- YOUR TASK
Begin at the line below that holds "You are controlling" and end at the line that holds "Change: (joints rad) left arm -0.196", transcribing each line exactly and skipping any picture.

---------- DATA SUPPLIED

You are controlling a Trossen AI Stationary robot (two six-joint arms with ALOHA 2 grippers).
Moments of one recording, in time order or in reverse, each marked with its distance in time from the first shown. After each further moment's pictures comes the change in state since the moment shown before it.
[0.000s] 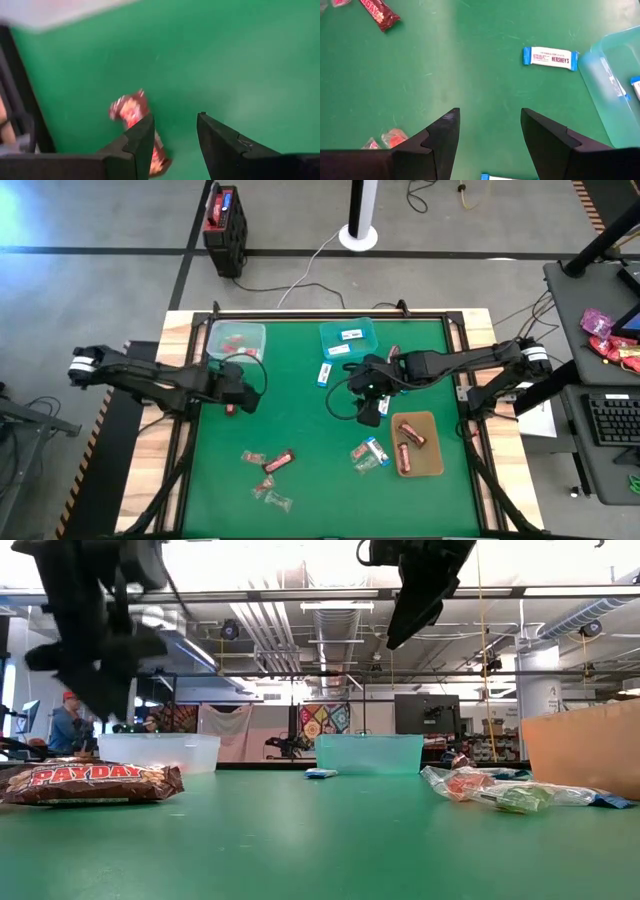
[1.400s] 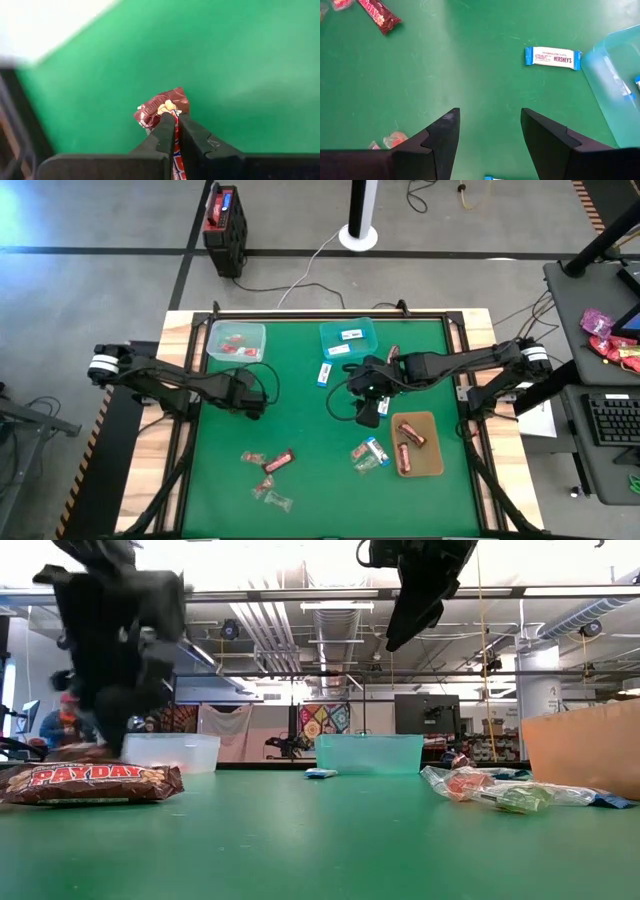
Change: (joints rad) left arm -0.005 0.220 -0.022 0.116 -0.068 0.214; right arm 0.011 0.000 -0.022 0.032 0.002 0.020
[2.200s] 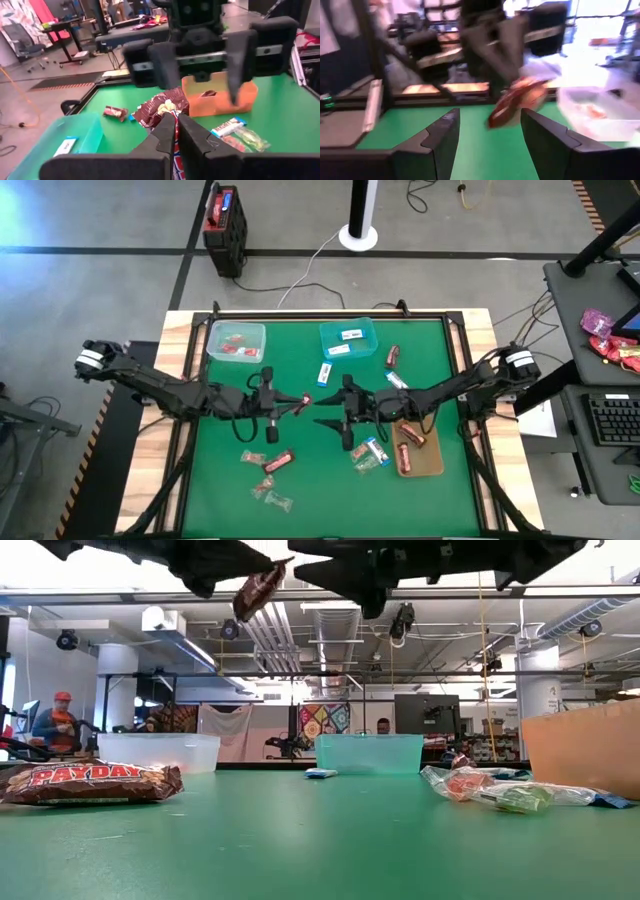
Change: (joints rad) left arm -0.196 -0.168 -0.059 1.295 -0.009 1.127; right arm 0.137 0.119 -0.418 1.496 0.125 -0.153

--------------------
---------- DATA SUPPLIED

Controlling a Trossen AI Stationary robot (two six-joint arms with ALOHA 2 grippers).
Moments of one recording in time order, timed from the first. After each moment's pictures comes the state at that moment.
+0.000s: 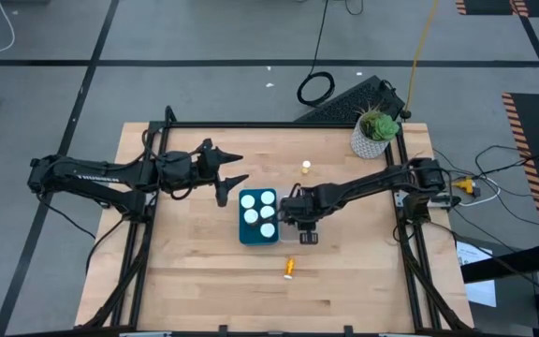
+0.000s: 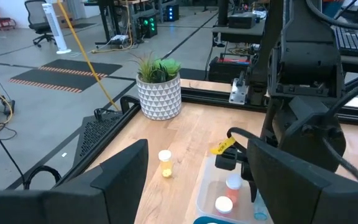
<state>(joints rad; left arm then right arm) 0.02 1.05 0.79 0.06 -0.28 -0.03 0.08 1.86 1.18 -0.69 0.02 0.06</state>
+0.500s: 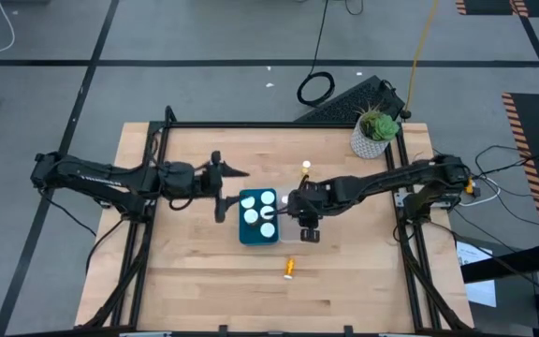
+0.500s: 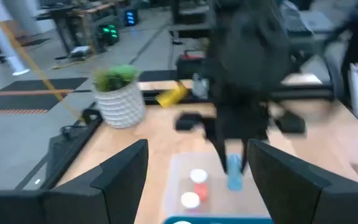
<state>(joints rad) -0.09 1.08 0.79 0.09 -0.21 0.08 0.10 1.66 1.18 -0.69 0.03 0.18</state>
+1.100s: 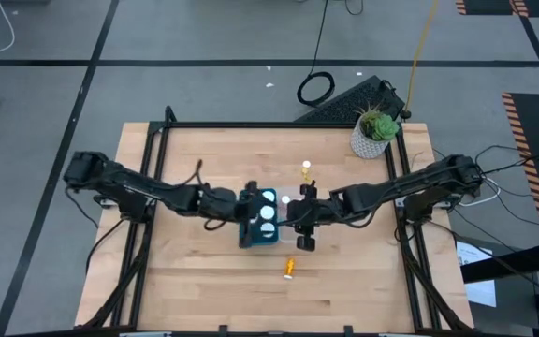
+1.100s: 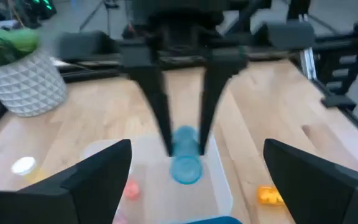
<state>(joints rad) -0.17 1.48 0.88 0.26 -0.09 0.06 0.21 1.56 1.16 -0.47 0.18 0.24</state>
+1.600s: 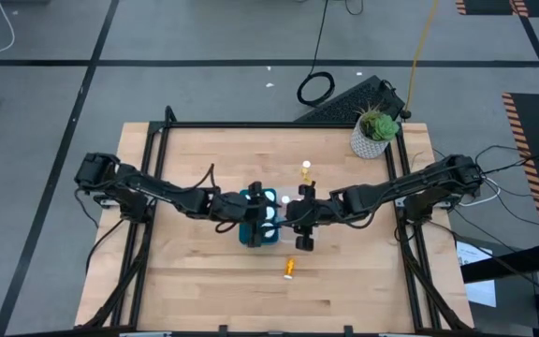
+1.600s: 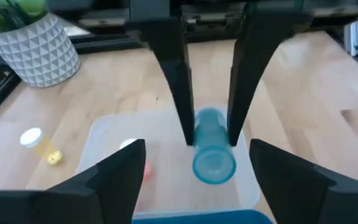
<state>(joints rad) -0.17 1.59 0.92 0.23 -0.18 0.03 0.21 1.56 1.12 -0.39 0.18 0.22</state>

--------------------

- RESPONSE TO THIS TASK
You are controlling a Trossen AI Stationary robot (two six-joint arms with ALOHA 2 grippers).
Moments of one recording, in time order or in reverse, each marked with its distance in time from the first shown. After each further moment's pictures comes the change in state since the moment shown before it.
[0.000s] 
[1.400s] 
Change: (joints rad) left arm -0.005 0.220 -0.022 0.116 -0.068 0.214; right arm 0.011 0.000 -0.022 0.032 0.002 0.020
[2.200s] 
Change: (joints rad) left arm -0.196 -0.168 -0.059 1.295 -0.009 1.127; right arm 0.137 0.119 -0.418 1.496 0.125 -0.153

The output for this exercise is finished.